## Goal of the exercise
Of the entries below, return exactly those lines that fall between the one containing "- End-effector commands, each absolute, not" and the one containing "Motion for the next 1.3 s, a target", the two end lines included.

## Input material
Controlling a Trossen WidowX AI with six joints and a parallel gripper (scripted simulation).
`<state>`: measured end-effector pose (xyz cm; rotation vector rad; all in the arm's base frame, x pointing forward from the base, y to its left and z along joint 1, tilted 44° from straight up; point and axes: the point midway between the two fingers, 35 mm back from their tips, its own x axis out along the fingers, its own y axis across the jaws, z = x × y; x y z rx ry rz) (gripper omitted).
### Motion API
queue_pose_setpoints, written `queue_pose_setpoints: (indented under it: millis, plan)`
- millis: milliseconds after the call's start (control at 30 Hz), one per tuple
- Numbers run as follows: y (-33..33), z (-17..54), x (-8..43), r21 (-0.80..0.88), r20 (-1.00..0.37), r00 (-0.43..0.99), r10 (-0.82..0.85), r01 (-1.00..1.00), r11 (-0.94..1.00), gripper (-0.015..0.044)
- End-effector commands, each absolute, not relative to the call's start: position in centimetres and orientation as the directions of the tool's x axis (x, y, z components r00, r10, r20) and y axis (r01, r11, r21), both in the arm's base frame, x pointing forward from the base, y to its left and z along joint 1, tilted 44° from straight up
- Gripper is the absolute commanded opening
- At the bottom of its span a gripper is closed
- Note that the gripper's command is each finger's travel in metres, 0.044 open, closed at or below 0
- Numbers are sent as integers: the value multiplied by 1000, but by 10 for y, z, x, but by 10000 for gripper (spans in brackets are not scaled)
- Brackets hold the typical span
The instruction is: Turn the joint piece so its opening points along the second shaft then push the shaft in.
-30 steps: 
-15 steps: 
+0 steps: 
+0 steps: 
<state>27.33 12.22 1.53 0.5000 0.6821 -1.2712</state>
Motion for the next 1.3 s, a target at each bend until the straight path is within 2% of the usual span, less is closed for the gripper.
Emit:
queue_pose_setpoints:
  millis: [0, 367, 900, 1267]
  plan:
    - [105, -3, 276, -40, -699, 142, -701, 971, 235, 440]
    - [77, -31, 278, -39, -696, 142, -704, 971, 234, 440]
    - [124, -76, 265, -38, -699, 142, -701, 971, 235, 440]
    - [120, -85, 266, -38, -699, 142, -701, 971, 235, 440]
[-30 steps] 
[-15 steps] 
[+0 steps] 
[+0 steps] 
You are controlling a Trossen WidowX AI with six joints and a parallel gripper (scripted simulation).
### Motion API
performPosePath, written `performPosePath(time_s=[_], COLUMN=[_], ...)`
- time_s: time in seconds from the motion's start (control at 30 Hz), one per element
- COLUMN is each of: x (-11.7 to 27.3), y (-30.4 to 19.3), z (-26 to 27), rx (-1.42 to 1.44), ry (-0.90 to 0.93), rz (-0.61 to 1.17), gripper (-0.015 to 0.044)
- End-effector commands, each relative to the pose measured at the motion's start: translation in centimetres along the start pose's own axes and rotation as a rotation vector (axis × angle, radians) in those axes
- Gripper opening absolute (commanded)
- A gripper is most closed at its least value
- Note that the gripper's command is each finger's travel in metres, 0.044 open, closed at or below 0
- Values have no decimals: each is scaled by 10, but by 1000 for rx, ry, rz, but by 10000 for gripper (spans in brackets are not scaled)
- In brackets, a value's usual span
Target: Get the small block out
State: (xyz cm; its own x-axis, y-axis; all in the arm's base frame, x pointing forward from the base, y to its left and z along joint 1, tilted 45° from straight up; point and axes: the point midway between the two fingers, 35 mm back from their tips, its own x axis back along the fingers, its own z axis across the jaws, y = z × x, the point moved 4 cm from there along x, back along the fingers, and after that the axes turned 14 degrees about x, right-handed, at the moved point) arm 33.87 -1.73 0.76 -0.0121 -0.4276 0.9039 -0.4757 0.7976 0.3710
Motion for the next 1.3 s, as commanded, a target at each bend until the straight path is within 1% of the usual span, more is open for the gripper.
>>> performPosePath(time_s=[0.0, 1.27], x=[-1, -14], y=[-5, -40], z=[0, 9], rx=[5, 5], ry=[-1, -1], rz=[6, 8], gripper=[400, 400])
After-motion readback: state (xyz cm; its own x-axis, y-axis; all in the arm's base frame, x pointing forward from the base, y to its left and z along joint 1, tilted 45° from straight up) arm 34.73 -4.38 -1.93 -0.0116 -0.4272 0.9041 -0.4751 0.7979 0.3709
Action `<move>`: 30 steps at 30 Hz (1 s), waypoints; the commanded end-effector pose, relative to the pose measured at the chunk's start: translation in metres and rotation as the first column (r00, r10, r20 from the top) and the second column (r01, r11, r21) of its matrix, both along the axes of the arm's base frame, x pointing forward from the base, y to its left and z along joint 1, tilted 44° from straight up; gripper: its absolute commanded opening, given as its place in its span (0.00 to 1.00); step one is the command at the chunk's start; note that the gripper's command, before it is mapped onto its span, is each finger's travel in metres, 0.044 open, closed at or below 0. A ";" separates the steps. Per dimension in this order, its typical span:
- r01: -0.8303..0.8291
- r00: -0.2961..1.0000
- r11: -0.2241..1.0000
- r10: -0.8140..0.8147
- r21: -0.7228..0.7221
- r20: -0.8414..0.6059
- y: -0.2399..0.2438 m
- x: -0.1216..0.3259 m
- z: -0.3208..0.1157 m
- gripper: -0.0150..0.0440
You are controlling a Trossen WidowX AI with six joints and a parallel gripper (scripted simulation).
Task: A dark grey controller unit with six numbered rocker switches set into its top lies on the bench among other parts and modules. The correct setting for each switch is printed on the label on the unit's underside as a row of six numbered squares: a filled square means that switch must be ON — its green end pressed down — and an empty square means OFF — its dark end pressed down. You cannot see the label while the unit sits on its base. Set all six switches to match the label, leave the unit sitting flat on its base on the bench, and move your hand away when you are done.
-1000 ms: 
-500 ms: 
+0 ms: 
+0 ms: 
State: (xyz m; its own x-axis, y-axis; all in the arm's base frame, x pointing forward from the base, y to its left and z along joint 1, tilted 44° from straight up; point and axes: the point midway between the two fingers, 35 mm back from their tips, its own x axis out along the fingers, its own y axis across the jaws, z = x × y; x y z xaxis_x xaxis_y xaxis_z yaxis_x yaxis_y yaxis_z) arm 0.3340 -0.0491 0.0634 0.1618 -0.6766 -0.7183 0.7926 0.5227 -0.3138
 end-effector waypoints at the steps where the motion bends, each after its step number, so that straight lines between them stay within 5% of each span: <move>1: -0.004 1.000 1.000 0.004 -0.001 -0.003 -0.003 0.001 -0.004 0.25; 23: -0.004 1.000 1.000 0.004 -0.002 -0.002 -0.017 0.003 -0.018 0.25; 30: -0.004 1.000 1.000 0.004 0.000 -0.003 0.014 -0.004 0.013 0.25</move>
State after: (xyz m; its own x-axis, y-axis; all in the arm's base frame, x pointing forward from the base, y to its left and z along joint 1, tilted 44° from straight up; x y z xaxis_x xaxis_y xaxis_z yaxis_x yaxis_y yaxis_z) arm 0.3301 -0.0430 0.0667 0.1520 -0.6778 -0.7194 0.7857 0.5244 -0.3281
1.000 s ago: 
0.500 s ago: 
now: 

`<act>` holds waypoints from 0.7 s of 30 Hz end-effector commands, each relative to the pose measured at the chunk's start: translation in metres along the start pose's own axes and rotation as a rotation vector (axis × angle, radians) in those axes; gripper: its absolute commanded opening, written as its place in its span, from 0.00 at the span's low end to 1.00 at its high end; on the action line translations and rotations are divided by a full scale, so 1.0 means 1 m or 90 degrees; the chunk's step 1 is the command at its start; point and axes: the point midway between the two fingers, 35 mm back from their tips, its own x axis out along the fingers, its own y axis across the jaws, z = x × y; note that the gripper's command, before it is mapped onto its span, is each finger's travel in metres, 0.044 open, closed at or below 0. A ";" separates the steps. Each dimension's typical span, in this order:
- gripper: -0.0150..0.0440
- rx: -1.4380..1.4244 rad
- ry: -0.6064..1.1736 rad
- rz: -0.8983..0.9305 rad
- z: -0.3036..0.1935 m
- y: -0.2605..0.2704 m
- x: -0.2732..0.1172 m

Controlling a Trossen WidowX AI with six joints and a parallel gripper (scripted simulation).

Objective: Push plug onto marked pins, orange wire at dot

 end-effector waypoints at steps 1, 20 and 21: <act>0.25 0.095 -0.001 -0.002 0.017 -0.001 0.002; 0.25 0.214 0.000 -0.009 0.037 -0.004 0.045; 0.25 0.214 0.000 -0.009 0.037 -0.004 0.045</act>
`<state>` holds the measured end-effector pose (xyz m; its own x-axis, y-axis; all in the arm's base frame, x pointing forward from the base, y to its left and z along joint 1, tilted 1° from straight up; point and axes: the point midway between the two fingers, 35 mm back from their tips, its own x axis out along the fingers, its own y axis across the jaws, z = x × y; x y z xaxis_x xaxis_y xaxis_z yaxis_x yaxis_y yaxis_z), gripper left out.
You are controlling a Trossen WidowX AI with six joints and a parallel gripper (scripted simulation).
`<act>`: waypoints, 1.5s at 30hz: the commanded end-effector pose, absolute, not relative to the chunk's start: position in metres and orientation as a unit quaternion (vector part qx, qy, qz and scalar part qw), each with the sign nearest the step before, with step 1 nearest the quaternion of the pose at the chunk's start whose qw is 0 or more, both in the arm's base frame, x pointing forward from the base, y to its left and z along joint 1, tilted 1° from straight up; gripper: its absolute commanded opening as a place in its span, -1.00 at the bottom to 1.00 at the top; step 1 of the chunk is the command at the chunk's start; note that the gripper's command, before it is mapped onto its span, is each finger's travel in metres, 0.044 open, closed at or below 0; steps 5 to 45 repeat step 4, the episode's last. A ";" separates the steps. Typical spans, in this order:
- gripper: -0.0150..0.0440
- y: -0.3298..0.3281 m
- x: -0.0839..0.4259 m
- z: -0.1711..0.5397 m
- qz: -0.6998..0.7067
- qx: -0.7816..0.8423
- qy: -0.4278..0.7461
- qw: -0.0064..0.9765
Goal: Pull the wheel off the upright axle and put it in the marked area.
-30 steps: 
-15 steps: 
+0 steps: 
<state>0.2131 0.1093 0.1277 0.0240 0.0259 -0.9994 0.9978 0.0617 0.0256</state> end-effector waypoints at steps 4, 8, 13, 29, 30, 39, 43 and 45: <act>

## Answer section
- End-effector commands, each absolute, not relative to the call's start: position in centimetres and orientation as the directions of the tool's x axis (x, y, z components r00, r10, r20) and y axis (r01, r11, r21), both in the arm's base frame, x pointing forward from the base, y to its left and z along joint 1, tilted 44° from straight up
- Gripper is the absolute commanded opening
- At the bottom of its span a gripper is closed
- Note that the gripper's command is each finger's travel in metres, 0.044 open, closed at or below 0
- Numbers are sent as integers: the value multiplied by 1000, but by 10 for y, z, x, but by 10000 for gripper (spans in brackets are not scaled)
- Brackets hold the typical span
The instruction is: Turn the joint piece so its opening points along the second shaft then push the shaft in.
-30 steps: 
-15 steps: 
+0 steps: 
+0 steps: 
<state>27.33 12.22 1.53 0.5000 0.6821 -1.2712</state>
Motion for the next 1.3 s, a target at each bend until the straight path is within 2% of the usual span, less is closed for the gripper.

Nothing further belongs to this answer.